## SUPPLIED INFORMATION
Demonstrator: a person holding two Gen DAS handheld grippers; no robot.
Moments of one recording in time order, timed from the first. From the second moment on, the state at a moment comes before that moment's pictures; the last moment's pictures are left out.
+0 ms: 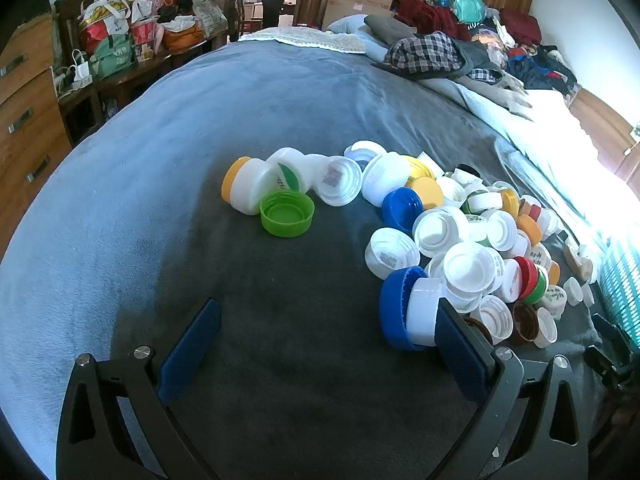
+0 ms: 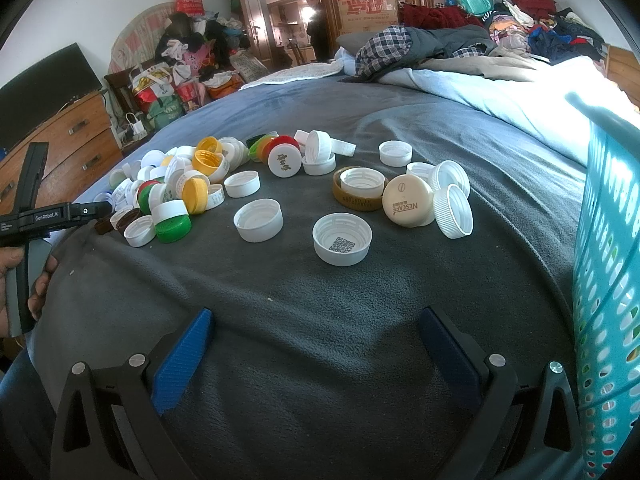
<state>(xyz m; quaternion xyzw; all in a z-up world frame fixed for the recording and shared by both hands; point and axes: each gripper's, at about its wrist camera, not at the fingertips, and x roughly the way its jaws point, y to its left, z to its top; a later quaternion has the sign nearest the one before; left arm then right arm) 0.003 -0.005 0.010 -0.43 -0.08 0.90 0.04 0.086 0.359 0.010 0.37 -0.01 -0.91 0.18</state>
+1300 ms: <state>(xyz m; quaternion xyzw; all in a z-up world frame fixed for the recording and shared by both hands) 0.000 -0.003 0.006 -0.44 -0.08 0.90 0.04 0.084 0.357 0.017 0.43 0.01 -0.89 0.17</state>
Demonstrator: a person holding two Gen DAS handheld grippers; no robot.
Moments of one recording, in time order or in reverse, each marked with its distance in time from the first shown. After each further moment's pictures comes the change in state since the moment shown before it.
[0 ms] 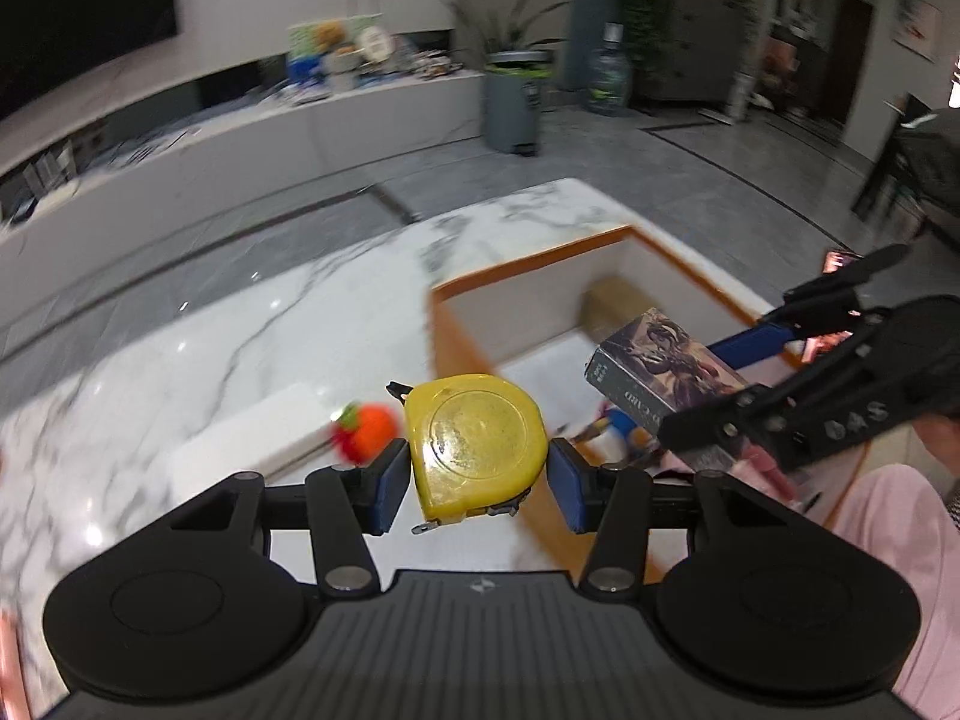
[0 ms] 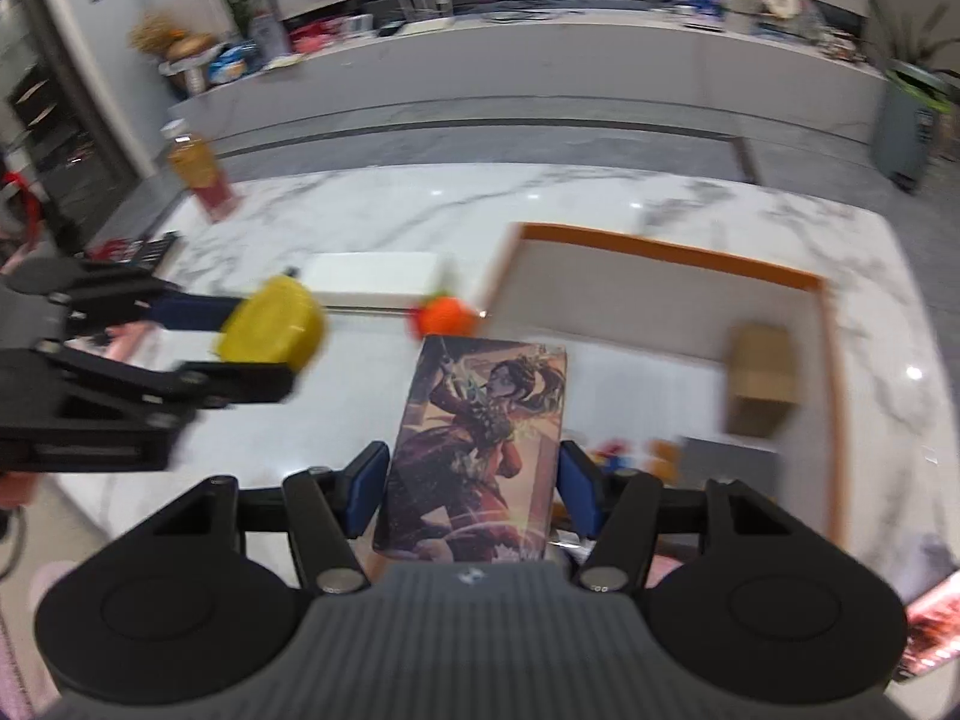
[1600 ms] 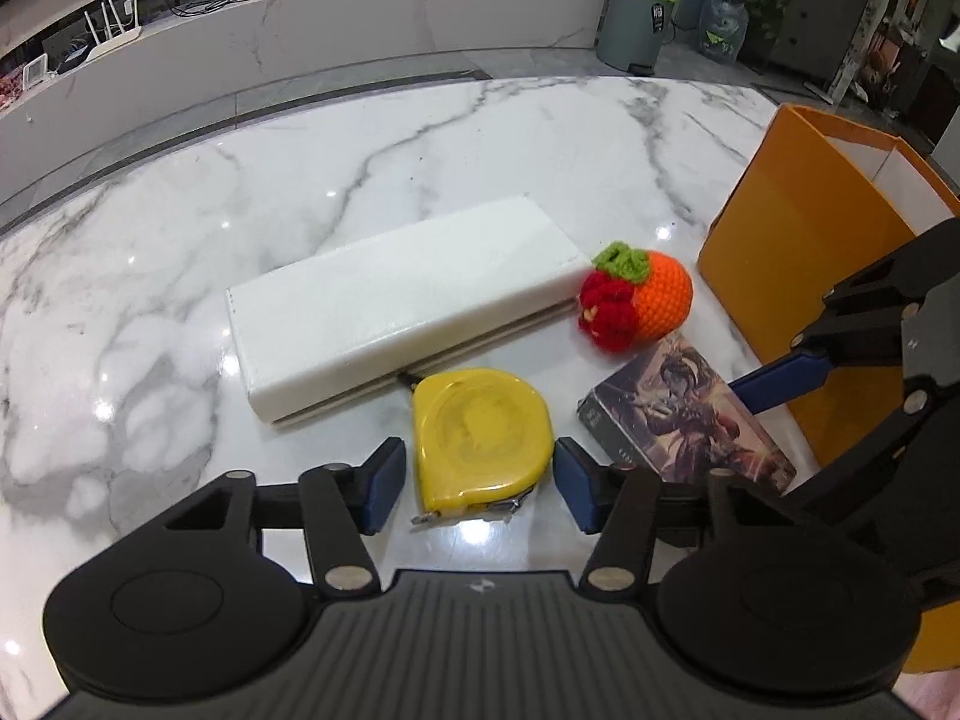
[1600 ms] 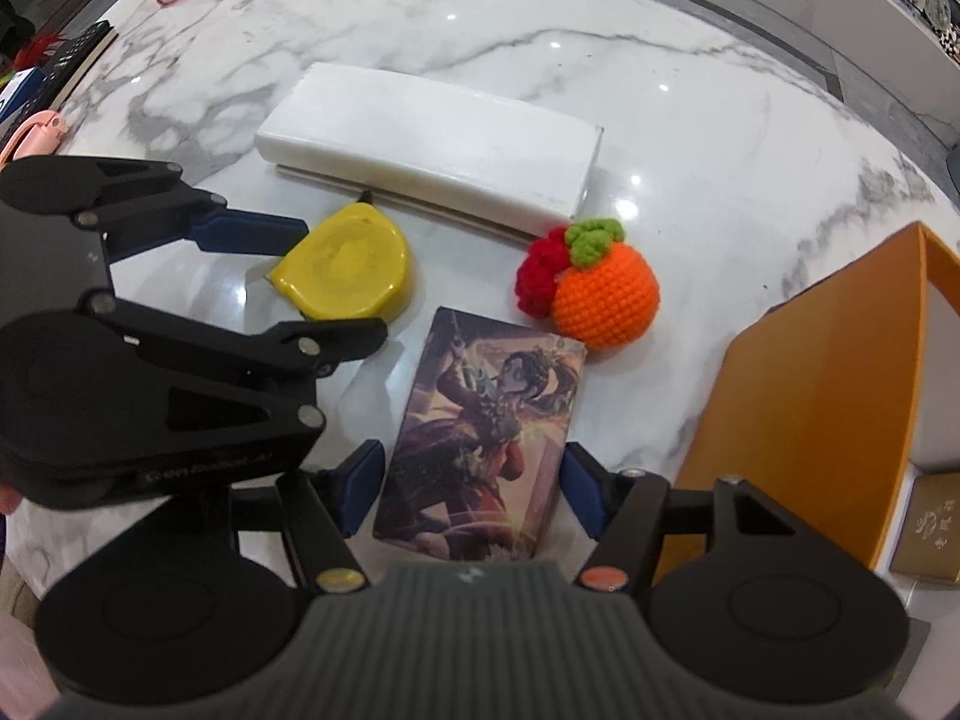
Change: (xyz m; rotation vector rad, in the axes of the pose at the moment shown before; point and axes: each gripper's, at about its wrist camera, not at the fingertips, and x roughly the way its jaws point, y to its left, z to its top) left arm 0.127 0.153 -0.081 -0.217 0.170 0.077; right arm 0.231 0.108 0.050 -0.220 0.380 -0.082
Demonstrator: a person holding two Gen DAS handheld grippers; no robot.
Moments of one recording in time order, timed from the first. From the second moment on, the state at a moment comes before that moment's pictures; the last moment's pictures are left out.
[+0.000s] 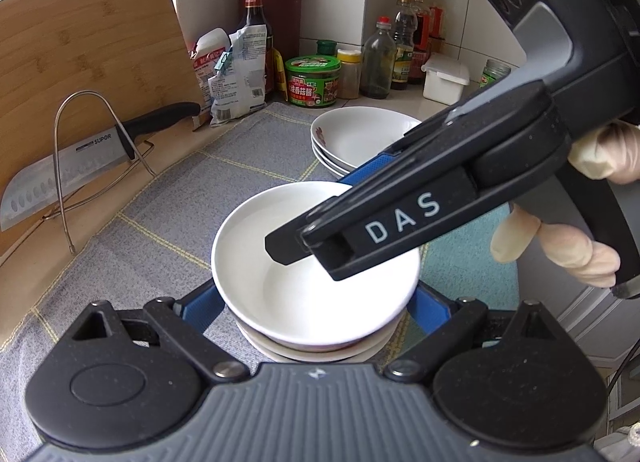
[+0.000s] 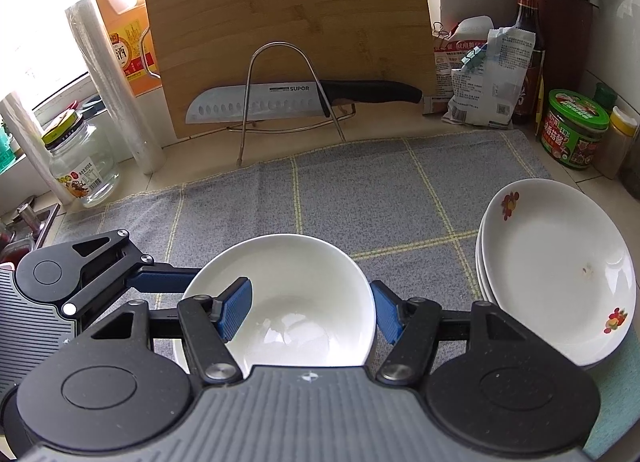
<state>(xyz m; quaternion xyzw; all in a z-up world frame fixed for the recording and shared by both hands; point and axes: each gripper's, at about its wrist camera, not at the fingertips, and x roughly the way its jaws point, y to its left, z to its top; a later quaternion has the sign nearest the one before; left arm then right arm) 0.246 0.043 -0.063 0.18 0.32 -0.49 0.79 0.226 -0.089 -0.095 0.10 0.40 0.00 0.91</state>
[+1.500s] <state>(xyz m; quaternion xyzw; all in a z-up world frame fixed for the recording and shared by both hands) 0.236 0.070 -0.121 0.19 0.39 -0.41 0.81 0.165 -0.100 -0.162 -0.05 0.42 0.07 0.90</state>
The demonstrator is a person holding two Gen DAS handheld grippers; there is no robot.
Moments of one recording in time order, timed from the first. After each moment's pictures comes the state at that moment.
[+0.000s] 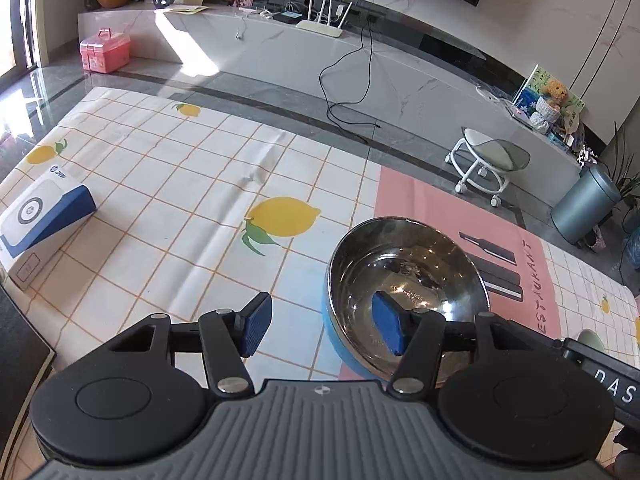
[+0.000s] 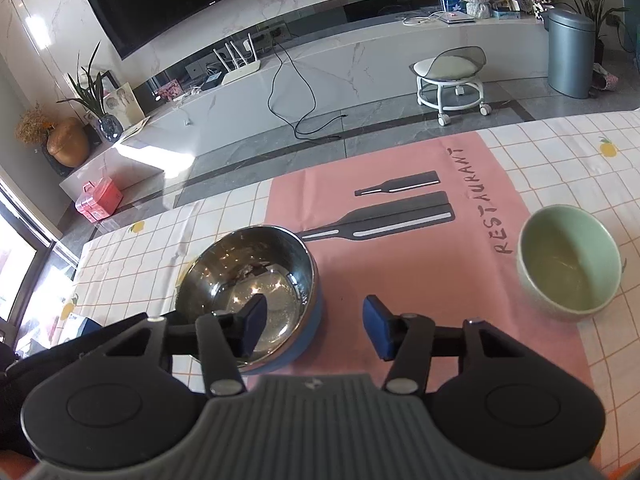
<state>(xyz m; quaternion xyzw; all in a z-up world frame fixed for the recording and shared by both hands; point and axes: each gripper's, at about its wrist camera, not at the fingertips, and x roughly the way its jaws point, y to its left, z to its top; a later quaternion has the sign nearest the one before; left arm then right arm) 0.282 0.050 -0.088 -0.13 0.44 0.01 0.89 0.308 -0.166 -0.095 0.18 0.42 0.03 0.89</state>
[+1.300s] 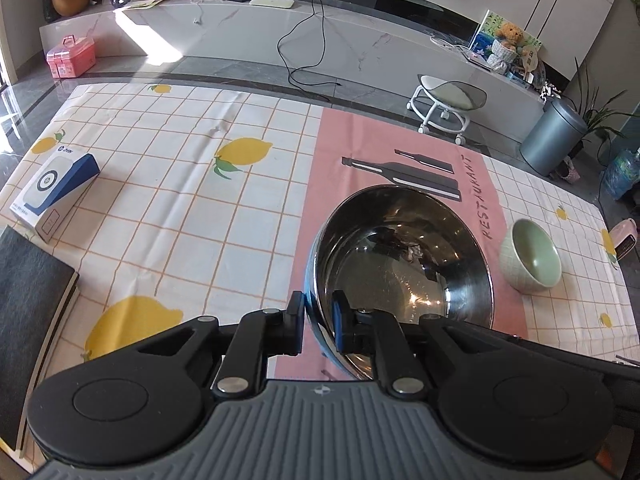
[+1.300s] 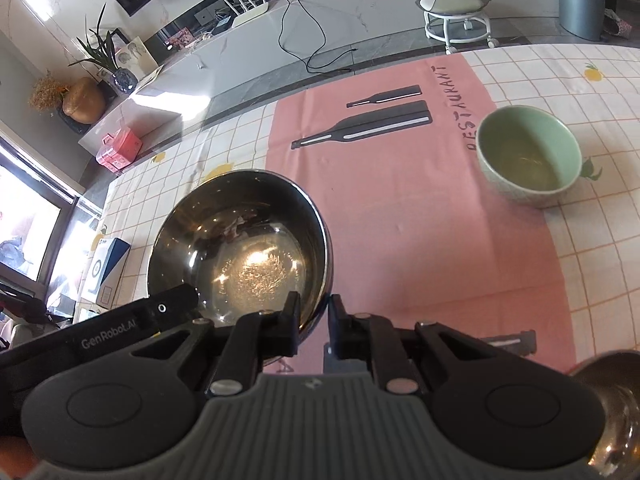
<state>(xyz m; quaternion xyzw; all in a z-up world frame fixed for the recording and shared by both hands) 0.189 0.014 -0.047 -0.08 0.48 -0.05 0.87 0.227 -0.197 -0.086 0.21 0.50 0.08 0.84</state>
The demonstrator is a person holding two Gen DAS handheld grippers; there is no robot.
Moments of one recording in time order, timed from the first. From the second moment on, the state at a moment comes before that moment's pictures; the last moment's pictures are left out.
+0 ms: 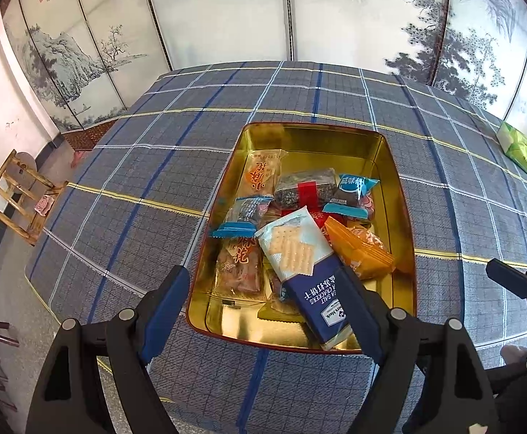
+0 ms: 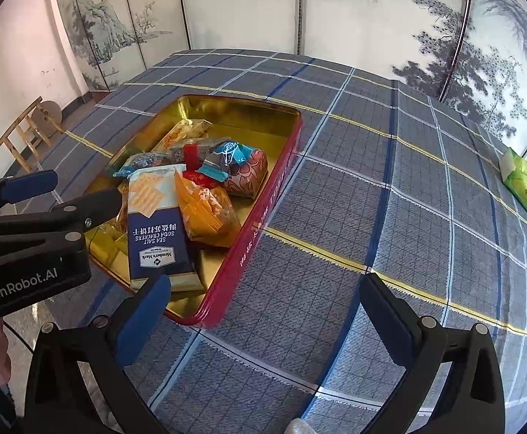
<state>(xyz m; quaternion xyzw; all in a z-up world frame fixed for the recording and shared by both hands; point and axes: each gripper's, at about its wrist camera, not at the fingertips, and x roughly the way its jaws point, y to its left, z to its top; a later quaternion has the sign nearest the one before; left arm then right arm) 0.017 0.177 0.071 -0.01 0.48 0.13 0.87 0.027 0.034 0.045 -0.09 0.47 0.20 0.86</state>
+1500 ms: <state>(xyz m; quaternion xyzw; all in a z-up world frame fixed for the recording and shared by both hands) 0.017 0.178 0.064 -0.01 0.49 0.13 0.86 0.029 0.036 0.034 -0.09 0.48 0.20 0.85</state>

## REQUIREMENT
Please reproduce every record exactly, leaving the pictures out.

## ANSWER SECTION
Demonstrator: a person holding two Gen DAS handheld grippers; no robot.
Moments of one recording in time order, timed from the first. From the second moment on, the state at a moment comes before that moment's pictures; the last moment's pictures are left out.
+0 ms: 
+0 ms: 
<state>(xyz m; quaternion xyzw; all in a z-up world frame fixed for the recording and shared by both hands; point and axes: each gripper's, at about its wrist camera, not at the fingertips, and x roughly the way its jaws point, y to its left, z to its top; a later quaternion has the sign nearest the one before; left arm then right arm) 0.003 -0.005 0.010 -0.43 -0.08 0.90 0.04 0.086 0.359 0.010 0.37 -0.01 -0.91 0.18</state>
+1300 ms: <state>(xyz m; quaternion xyzw; all in a z-up world frame fixed for the recording and shared by both hands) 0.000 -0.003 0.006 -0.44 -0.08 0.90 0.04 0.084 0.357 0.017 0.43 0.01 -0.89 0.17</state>
Demonstrator: a person holding two Gen DAS handheld grippers; no robot.
Moments of one recording, in time order or in reverse, each marked with its distance in time from the first shown. After each further moment's pictures comes the change in state since the moment shown before it.
[0 ms] 
[0 ms] 
[1600 ms] 
[1600 ms] 
Change: (xyz m; rotation vector rad, in the axes of the pose at the moment shown before; point and axes: each gripper's, at about its wrist camera, not at the fingertips, and x roughly the way its jaws point, y to its left, z to its top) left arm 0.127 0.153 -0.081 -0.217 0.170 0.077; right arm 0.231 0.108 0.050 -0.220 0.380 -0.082
Demonstrator: a person holding two Gen DAS handheld grippers; no robot.
Moments of one recording in time order, timed from the first. From the second moment on, the state at a moment comes before that moment's pictures; the last moment's pictures are left out.
[+0.000s] 
[+0.000s] 
<state>(xyz m; quaternion xyzw; all in a z-up world frame fixed for the recording and shared by both hands; point and axes: each gripper's, at about its wrist camera, not at the fingertips, and x roughly the way its jaws point, y to its left, z to its top; a later quaternion has the sign nearest the one before; left arm then right arm) 0.246 0.043 -0.063 0.18 0.32 -0.49 0.79 0.226 -0.089 -0.095 0.10 0.40 0.00 0.91</state>
[+1.500s] <state>(xyz m; quaternion xyzw; all in a z-up world frame fixed for the recording and shared by both hands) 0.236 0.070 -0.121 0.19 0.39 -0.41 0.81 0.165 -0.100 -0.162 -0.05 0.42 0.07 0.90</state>
The demonstrator is a person holding two Gen DAS handheld grippers; there is no robot.
Moments of one recording in time order, timed from the first. After each moment's pictures comes the state at that moment.
[+0.000s] 
[+0.000s] 
<state>(xyz m; quaternion xyzw; all in a z-up world frame fixed for the recording and shared by both hands; point and axes: each gripper's, at about its wrist camera, not at the fingertips, and x roughly the way its jaws point, y to its left, z to its top; a later quaternion has the sign nearest the one before; left arm then right arm) 0.282 0.050 -0.088 -0.13 0.44 0.01 0.89 0.308 -0.166 -0.095 0.18 0.42 0.03 0.89</state>
[+1.300s] 
[+1.300s] 
<state>(xyz m; quaternion xyzw; all in a z-up world frame fixed for the recording and shared by both hands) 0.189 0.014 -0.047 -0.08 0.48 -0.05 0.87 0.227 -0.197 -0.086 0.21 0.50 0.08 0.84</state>
The demonstrator is a person holding two Gen DAS handheld grippers; there is no robot.
Moments of one recording in time order, timed from the first. From the second moment on, the state at a moment comes before that moment's pictures; the last moment's pictures are left out.
+0 ms: 
+0 ms: 
<state>(xyz m; quaternion xyzw; all in a z-up world frame fixed for the recording and shared by both hands; point and axes: each gripper's, at about its wrist camera, not at the fingertips, and x roughly the way its jaws point, y to its left, z to its top; a later quaternion has the sign nearest the one before; left arm then right arm) 0.017 0.177 0.071 -0.01 0.48 0.13 0.87 0.027 0.034 0.045 -0.09 0.47 0.20 0.86</state>
+1500 ms: <state>(xyz m; quaternion xyzw; all in a z-up world frame fixed for the recording and shared by both hands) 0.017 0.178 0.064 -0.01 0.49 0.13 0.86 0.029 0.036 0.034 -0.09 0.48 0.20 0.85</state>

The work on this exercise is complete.